For this dish, I used Le Stagioni d’ Italia 100% Extra Virgin Olive Oil, which I was provided to review and I have to say, I’m a fan.
What I love about this dish is it’s a one pot and done dinner. Cannot go wrong with those, especially on a night where multiple kiddos needs to get to sports.
Starting out, make sure you have a large pot and cook the pasta with the garlic and seasoning. My pasta took about 10 minutes to cook, 5 minutes before it was finished (about half way through cooking) I added the broccoli and green beans. Cover the pot with the lid and continue cooking for the rest of the time.

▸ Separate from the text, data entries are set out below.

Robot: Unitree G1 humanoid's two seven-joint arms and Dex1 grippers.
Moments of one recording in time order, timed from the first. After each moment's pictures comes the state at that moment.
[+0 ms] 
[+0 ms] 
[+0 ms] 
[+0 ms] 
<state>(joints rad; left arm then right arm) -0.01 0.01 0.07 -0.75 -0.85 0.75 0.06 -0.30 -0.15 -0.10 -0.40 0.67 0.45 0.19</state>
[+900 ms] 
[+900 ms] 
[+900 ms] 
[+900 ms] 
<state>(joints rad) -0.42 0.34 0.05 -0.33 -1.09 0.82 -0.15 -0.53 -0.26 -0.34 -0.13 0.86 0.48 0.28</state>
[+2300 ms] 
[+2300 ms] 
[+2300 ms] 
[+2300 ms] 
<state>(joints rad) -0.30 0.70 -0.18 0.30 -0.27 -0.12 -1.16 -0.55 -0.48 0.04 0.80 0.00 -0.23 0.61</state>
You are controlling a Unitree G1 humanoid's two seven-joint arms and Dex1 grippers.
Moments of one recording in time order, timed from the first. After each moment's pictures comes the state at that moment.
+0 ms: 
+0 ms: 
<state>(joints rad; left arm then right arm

Next, add the tomatoes, peas, shrimp and extra virgin olive oil. Stir well and cook, in the same covered pot for an additional 3-4 minutes or until the tomatoes and shrimp are done.

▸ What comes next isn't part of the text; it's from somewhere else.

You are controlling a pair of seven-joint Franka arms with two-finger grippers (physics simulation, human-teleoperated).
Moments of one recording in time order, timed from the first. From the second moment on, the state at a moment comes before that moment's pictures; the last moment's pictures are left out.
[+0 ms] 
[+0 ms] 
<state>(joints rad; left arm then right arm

Now this is where you can really dress up this dish. Lemon zest, red pepper flakes, garlic salt or powder, Italian seasoning and add just a little more extra virgin olive oil to mix it all together.
Doesn’t that look amazing?!? Not only is it easy to make and clean up, it’s full of veggies! This is a dinner you’ll want to add to the menu this week.

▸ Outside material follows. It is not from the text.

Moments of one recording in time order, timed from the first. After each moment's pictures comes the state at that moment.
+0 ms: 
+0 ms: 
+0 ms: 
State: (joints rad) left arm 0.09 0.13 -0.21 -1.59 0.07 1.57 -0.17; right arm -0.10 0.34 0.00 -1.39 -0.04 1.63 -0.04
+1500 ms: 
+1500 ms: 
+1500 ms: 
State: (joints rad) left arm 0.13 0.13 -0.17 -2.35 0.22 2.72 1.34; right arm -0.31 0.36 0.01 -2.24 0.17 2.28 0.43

Don’t forget, when storing your extra virgin olive oil, make sure it’s in a cool, dark place. Not on the counter or near the stove.
- 1 lb short pasta
- 5 cloves garlic
- 1 1/2 tsp salt
- 3/4 tsp black pepper
- 1 bag frozen brocolli 10 ounces
- 6 oz green beens trimmed
- 10 oz large shrimp peeled, devained, tails on
- 4 tbs extra virgin olive oil
- 1 tsp lemon zest
- 3/4 cup grated parmesean finely grated
- red pepper flakes to taste
- Cook pasta according to package directions in a large pot, adding the garlic, salt and pepper
- 5 minutes before the pasta is fully cooked, stir in the broccoli and green beans. Cover pot and return to boil for 5 minutes.
- Drain the water and then add the shrimp, tomatoes, peas and Extra Virgin Olive Oil. Stir, cover and continue cooking until shrimp and pasta are cooked through.
- Remove from heat. Add the lemon zest and the cheese. Toss to coat.
- Season with more salt and pepper if needed.
- Serve pasta in bowls and top with optional basil, red pepper flakes and additional parmesan cheese.